DESCRIPTION (provided by applicant): In Phase I of this project, Trellis Bioscience, Inc. has validated a proprietary screening technology for multiplexed characterization of the secreted protein from individual live cells, enabling detection and propagation of rare favorable cells. The technology was applied to murine splenocytes and hybridomas, achieving a specificity (quality) threshold that is markedly higher than is feasible for other antibody screening technologies. The identified clones were too rare for recovery by conventional means lacking the extreme miniaturization of the Trellis approach (100,000 fold reduction). The present Phase II request for funding is to enable extension of the technology from murine hybridomas to two distinctive diversity sources: recombinant antibodies, and recombinant small peptides. Each addresses market needs not satisfied by murine hybridomas. Successful extension to recombinant antibodies will allow the recovery of human derived antibodies against infectious diseases, extending the benefits of vaccination to diseases for which a mass innoculation campaign is impractical or inappropriate. Peptides are of particular interest for targeting intracellular drug targets not amenable to antibody treatment. Extension to these uses requires a substantive increase in throughput of the screening system. Accordingly, Aim 1 is focused on increasing the multiplexing capacity of the assay and improving the efficiency and throughput of the image analysis system, while Aims 2 and 3 are focused on adapting the technology and demonstrating its capabilities in the two fields of interest. Trellis Bioscience is developing a technology that decreases the time and cost required to discover antibody therapeutics, which now represent the fastest growing segment of the pharmaceutical industry. Drugs in this class are being used to treat cancer and inflammatory diseases, as well as infectious disease. A further extension of the technology to peptide therapeutics will allow the efficient development of drugs to treat diseases that are not currently amenable to antibody based approaches.
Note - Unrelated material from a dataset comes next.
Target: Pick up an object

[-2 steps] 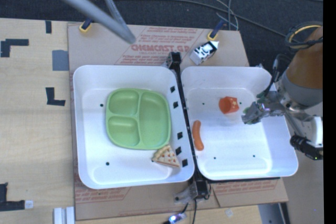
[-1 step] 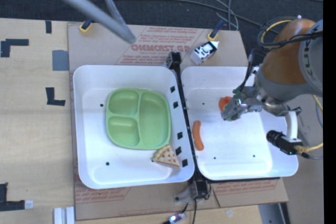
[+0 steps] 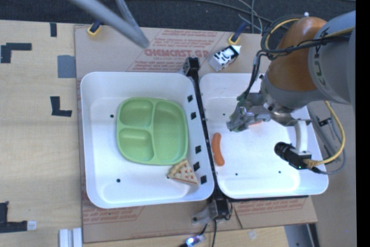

描述（由申请人提供）：在该项目的第一阶段，Trellis Bioscience, Inc. 验证了一种专有的筛选技术，用于对单个活细胞分泌的蛋白质进行多重表征，从而能够检测和繁殖稀有的有利细胞。该技术应用于小鼠脾细胞和杂交瘤，实现了明显高于其他抗体筛选技术的特异性（质量）阈值。所鉴定的克隆太稀有，无法通过缺乏网格方法极端小型化（减少 100,000 倍）的传统方法来恢复。目前第二阶段的资金请求是将技术从鼠杂交瘤扩展到两个独特的多样性来源：重组抗体和重组小肽。每个都解决了鼠杂交瘤无法满足的市场需求。成功扩展到重组抗体将允许恢复针对传染病的人源抗体，将疫苗接种的益处扩展到大规模接种运动不切实际或不适当的疾病。肽对于靶向不适合抗体治疗的细胞内药物靶标特别感兴趣。扩展这些用途需要大幅增加筛选系统的吞吐量。因此，目标 1 的重点是增加检测的多重能力并提高图像分析系统的效率和吞吐量，而目标 2 和 3 的重点是调整该技术并展示其在两个感兴趣领域的能力。 Trellis Bioscience 正在开发一种技术，可以减少发现抗体疗法所需的时间和成本，抗体疗法目前代表了制药行业增长最快的部分。此类药物用于治疗癌症、炎症性疾病以及传染病。该技术进一步扩展到肽疗法将有助于有效开发药物来治疗目前不适用于基于抗体的方法的疾病。